See below "Why and when to use complements?"

In this library, whenever you want to receive a complement, just wrap all the function arguments in a call to complement(...), for example:

students_t dist(5);
cout << "CDF at t = 1 is " << cdf(dist, 1.0) << endl;
cout << "Complement of CDF at t = 1 is " << cdf(complement(dist, 1.0)) << endl;

But wait, now that we have a complement, we have to be able to use it as well. Any function that accepts a probability as an argument can also accept a complement by wrapping all of its arguments in a call to complement(...), for example:

students_t dist(5);

for(double i = 10; i < 1e10; i *= 10)
   // Calculate the quantile for a 1 in i chance:
   double t = quantile(complement(dist, 1/i));
   // Print it out:
   cout << "Quantile of students-t with 5 degrees of freedom\n"
           "for a 1 in " << i << " chance is " << t << endl;
[Tip] Tip

Critical values are just quantiles

Some texts talk about quantiles, or percentiles or fractiles, others about critical values, the basic rule is:

Lower critical values are the same as the quantile.

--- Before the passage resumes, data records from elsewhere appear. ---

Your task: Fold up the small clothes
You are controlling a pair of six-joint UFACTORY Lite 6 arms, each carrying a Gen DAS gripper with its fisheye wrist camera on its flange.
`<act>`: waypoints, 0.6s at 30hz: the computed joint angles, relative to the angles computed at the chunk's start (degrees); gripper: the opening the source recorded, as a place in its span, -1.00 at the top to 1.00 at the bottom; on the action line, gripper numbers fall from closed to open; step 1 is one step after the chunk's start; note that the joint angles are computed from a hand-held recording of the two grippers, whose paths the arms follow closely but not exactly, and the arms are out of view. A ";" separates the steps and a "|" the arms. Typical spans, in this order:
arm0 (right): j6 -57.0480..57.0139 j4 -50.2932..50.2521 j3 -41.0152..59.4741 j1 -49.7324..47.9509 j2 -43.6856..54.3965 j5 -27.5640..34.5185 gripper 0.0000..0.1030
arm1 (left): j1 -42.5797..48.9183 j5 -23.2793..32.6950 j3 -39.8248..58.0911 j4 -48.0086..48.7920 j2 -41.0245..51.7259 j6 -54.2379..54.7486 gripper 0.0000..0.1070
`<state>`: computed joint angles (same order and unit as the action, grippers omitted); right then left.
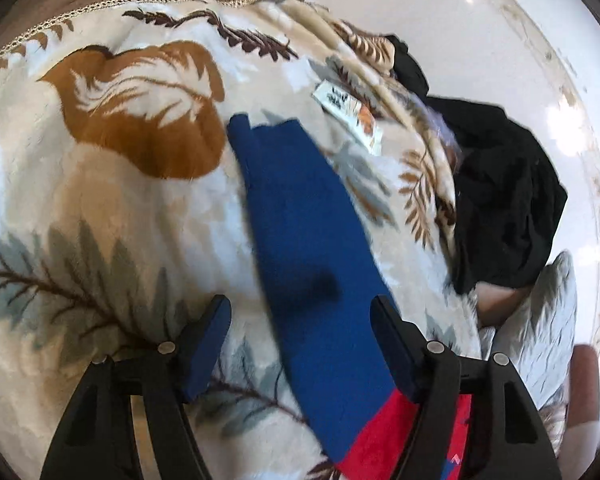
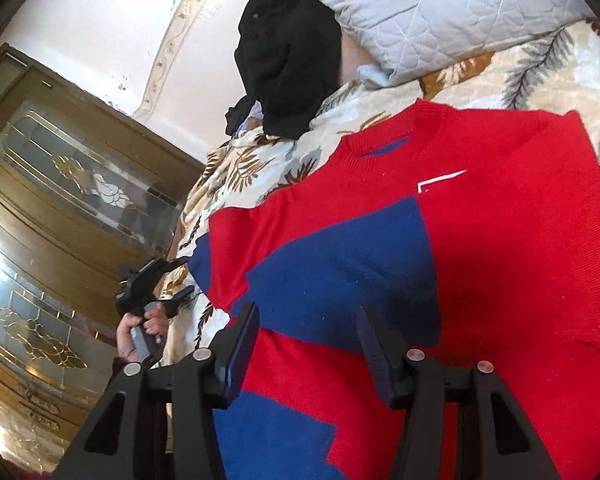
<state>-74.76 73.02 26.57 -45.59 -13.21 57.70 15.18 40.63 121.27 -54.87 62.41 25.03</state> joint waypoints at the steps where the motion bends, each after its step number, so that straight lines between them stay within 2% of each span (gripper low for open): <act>1: -0.38 0.53 0.06 0.17 0.51 -0.17 -0.07 | -0.23 -0.10 1.83 0.09 1.10 -0.01 -0.36; 5: -1.24 2.87 0.09 1.79 2.36 -1.43 -0.07 | -1.24 -1.93 8.38 0.43 5.58 -0.82 -0.31; 7: -1.33 3.35 -0.05 2.21 2.74 -2.10 -0.07 | -1.69 -1.68 12.59 2.77 7.99 -3.04 0.30; 10: -1.59 3.27 0.03 1.20 3.26 -1.62 -0.07 | -1.29 -0.53 14.61 -1.99 10.29 -0.55 0.78; 12: -1.57 3.28 0.17 0.39 2.84 -1.34 -0.07 | -2.16 -3.01 10.99 -1.64 7.75 0.63 0.80; 14: -1.43 2.98 0.20 -1.08 2.14 -0.52 -0.07 | -3.67 -7.65 2.31 -3.86 1.20 6.77 0.82; 18: -0.60 2.45 0.18 -4.48 -0.07 0.94 -0.07 | -8.15 -13.36 -12.20 -6.38 -12.64 15.85 0.83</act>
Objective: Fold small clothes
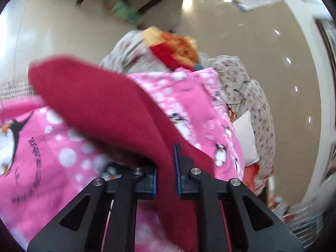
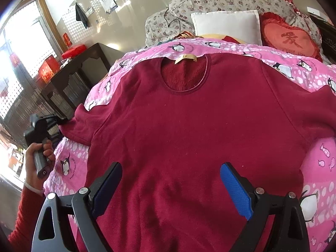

Upper critical values are the same as the quantile from the complement of the probability.

For example, suppose we have a Bernoulli process, giving rise to a binomial distribution with success ratio 0.1 and 100 trials in total. The lower critical value for a probability of 0.05 is given by:

quantile(binomial(100, 0.1), 0.05)

and the upper critical value is given by:

quantile(complement(binomial(100, 0.1), 0.05))

which return 4.82 and 14.63 respectively.

[Tip] Tip

Why bother with complements anyway?

It's very tempting to dispense with complements, and simply subtract the probability from 1 when required. However, consider what happens when the probability is very close to 1: let's say the probability expressed at float precision is 0.999999940f, then 1 - 0.999999940f = 5.96046448e-008, but the result is actually accurate to just one single bit: the only bit that didn't cancel out!

Or to look at this another way: consider that we want the risk of falsely rejecting the null-hypothesis in the Student's t test to be 1 in 1 billion, for a sample size of 10,000. This gives a probability of 1 - 10-9, which is exactly 1 when calculated at float precision. In this case calculating the quantile from the complement neatly solves the problem, so for example:

quantile(complement(students_t(10000), 1e-9))

returns the expected t-statistic 6.00336, where as:

quantile(students_t(10000), 1-1e-9f)

raises an overflow error, since it is the same as:

quantile(students_t(10000), 1)

Which has no finite result.

With all distributions, even for more reasonable probability (unless the value of p can be represented exactly in the floating-point type) the loss of accuracy quickly becomes significant if you simply calculate probability from 1 - p (because it will be mostly garbage digits for p ~ 1).

So always avoid, for example, using a probability near to unity like 0.99999

quantile(my_distribution, 0.99999)

and instead use

quantile(complement(my_distribution, 0.00001))

since 1 - 0.99999 is not exactly equal to 0.00001 when using floating-point arithmetic.

This assumes that the 0.00001 value is either a constant, or can be computed by some manner other than subtracting 0.99999 from 1.